I is for iridized glass, and its shimmering rainbow effect.  A thin metallic layer is bonded to the glass when a metallic salt solution is applied and then heated.  Dichroic glass, which means “two color” is sometimes confused with iridized glass, but it is a coating that allows the glass to toggle back and forth between only 2 colors. The pale yellow glass, second row from the outer edge in this mandala, is iridized, and you can see the subtle purplish sheen of the rainbow coloration.  Tiffany patented a version of iridescent glass called “Favrile” which was applied to his blown glass artworks.
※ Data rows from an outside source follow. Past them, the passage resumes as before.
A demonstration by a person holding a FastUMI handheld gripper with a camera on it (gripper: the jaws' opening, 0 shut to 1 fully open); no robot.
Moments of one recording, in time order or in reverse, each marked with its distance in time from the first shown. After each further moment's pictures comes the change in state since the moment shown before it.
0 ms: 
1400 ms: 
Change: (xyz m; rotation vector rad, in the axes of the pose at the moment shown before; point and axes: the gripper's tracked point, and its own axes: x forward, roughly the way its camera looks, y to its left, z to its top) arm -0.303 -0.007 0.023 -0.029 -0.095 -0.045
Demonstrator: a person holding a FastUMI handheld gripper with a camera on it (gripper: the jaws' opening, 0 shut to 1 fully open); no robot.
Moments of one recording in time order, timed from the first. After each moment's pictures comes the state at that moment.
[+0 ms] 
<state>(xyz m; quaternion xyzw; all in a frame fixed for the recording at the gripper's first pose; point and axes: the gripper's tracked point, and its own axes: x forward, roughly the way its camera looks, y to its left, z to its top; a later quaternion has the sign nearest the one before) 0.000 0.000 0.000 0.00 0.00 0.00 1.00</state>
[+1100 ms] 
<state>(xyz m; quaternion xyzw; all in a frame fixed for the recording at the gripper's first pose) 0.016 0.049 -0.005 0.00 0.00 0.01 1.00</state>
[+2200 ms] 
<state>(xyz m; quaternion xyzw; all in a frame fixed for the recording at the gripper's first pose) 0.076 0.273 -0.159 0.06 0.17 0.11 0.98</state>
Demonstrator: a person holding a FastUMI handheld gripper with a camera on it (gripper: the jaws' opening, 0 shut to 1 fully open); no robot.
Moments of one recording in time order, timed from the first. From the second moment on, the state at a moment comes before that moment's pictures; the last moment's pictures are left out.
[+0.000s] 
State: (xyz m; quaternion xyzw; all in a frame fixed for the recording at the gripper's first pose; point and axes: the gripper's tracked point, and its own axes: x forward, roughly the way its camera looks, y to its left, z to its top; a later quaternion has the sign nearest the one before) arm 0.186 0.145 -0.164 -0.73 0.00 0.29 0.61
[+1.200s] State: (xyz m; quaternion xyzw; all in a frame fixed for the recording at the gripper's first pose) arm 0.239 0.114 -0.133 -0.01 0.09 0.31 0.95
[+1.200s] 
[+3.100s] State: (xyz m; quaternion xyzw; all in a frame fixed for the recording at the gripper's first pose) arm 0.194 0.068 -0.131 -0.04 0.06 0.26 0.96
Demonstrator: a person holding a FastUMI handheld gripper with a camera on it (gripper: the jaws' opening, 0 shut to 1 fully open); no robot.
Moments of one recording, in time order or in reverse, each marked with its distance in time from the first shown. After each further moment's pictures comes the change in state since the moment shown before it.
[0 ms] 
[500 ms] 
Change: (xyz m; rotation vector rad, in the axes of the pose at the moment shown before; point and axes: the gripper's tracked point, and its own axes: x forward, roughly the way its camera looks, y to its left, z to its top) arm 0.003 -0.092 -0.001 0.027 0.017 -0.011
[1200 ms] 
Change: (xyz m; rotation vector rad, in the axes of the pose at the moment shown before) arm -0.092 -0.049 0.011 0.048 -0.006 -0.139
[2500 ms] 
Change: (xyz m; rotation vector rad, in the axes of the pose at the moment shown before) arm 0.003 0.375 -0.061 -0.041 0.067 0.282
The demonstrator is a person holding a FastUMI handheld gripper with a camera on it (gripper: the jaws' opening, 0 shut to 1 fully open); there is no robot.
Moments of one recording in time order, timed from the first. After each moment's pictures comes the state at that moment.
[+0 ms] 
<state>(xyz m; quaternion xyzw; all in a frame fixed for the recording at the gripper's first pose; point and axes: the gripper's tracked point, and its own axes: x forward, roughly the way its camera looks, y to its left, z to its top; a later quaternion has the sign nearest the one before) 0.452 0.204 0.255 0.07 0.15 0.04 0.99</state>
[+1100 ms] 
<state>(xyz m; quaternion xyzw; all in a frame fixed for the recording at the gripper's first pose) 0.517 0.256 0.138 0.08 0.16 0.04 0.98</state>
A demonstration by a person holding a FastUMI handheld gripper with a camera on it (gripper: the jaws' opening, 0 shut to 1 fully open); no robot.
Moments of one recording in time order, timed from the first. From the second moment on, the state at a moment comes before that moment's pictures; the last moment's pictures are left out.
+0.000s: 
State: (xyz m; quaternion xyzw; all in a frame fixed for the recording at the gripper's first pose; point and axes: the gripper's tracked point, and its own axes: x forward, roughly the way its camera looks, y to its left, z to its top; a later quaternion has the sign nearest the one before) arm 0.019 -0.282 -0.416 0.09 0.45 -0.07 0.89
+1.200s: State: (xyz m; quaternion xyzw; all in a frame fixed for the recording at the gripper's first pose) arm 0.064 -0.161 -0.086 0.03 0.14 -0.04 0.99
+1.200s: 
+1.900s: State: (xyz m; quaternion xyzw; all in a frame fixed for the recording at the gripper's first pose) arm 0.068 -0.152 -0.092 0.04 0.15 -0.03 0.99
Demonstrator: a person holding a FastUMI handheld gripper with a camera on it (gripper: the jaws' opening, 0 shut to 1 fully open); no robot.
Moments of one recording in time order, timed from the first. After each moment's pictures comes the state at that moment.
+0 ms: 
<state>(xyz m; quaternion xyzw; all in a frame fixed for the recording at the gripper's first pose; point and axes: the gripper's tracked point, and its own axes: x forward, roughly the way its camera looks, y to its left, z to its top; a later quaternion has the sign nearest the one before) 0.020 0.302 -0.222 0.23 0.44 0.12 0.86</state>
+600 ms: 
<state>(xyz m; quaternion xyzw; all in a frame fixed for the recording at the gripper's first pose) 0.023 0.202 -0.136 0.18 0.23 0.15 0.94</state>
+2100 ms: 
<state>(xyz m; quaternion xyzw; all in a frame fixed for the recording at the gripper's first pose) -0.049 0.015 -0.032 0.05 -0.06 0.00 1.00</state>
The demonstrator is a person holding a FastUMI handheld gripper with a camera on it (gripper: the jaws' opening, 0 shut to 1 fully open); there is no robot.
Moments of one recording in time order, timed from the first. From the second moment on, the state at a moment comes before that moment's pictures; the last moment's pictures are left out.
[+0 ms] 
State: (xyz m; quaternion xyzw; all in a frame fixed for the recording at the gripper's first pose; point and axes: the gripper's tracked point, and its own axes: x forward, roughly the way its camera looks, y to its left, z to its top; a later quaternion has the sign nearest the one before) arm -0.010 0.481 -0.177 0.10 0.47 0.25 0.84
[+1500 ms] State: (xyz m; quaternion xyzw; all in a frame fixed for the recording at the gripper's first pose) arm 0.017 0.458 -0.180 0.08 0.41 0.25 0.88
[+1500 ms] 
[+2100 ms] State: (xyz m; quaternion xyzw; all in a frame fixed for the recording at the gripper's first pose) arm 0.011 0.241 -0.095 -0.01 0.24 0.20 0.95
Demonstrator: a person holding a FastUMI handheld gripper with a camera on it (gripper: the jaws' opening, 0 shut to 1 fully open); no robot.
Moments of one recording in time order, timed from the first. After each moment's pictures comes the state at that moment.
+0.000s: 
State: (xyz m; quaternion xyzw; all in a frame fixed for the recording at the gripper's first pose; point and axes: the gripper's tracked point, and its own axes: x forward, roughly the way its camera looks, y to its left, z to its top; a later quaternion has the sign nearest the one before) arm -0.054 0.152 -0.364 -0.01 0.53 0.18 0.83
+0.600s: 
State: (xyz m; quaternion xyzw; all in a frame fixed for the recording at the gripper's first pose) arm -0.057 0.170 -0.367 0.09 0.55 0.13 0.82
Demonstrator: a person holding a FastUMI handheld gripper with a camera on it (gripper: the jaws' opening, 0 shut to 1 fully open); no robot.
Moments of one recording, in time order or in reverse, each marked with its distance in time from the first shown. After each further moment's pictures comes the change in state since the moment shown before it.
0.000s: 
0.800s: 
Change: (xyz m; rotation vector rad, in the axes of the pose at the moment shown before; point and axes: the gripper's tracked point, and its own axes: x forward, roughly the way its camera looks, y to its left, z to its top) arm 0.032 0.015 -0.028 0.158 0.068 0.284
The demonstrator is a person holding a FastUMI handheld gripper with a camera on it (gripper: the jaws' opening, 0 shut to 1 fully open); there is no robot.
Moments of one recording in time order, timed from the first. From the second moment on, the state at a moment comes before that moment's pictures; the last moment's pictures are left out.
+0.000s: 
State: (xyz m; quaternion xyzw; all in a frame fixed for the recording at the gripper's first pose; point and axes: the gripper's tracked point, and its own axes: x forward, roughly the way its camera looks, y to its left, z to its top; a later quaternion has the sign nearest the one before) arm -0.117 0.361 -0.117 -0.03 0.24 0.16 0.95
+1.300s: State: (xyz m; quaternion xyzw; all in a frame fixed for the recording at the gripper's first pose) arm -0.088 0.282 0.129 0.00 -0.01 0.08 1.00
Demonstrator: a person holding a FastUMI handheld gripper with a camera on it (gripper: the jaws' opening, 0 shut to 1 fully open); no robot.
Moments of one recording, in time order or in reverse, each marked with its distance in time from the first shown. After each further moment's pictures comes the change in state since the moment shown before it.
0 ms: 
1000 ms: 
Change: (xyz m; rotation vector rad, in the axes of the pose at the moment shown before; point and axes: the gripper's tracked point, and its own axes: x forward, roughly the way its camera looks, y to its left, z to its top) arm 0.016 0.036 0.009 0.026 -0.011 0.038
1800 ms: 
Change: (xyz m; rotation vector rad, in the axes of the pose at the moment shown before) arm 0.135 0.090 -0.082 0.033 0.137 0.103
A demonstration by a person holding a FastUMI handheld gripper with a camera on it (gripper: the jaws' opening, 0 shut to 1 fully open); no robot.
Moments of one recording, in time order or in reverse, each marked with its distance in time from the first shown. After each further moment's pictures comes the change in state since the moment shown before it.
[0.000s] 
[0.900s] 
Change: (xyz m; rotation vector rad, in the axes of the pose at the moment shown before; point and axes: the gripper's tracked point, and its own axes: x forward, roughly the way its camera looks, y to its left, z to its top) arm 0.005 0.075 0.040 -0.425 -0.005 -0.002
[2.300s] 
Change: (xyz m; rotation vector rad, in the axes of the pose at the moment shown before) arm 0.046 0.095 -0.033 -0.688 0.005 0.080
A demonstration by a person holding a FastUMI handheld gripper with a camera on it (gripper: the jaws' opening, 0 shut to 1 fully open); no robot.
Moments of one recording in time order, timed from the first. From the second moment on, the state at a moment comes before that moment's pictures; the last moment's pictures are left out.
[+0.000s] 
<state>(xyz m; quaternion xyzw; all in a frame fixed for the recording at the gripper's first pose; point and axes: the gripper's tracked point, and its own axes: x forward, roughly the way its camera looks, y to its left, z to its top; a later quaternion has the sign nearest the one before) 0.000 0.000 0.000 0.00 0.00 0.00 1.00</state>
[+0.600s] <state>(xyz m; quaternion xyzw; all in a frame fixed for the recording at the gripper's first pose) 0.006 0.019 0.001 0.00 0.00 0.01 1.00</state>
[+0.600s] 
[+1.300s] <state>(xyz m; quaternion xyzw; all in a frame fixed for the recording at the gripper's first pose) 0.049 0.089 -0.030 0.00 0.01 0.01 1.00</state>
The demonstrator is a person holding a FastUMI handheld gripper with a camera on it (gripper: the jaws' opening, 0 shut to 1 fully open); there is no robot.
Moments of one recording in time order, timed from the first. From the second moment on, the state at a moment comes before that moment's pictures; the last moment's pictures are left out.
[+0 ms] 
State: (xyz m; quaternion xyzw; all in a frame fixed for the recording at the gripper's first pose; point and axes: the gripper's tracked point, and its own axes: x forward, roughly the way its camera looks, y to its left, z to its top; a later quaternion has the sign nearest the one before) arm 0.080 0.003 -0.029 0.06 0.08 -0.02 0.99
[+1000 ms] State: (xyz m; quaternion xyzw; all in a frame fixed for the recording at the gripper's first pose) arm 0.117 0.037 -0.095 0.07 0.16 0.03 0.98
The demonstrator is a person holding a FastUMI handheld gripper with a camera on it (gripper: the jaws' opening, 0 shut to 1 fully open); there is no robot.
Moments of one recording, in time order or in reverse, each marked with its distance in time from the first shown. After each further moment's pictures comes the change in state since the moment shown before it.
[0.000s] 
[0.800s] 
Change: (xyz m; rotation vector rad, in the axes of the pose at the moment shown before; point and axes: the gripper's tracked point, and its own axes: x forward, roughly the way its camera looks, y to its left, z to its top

Here is an excerpt from Mark Doty’s apt poem, titled Favrile:

Glassmakers,
at century’s end,
compounded metallic lusters

 

in reference
to natural sheens (dragonfly
and beetle wings,

 

marbled light on kerosene)
and invented names
as coolly lustrous

 

as their products’
scarab-gleam: Quetzal,
Aurene, Favrile.

 

Suggesting,
respectively, the glaze
of feathers,

 

that sun-shot fog
of which halos
are composed. . .

 

4 comments

  1. Glad you enjoyed it–iridized glass is one of my passions, and I love to share it. Ancient glass became iridized when buried in sand for years, and chemical changes occurred–and an inspiration for inventors to make it on purpose.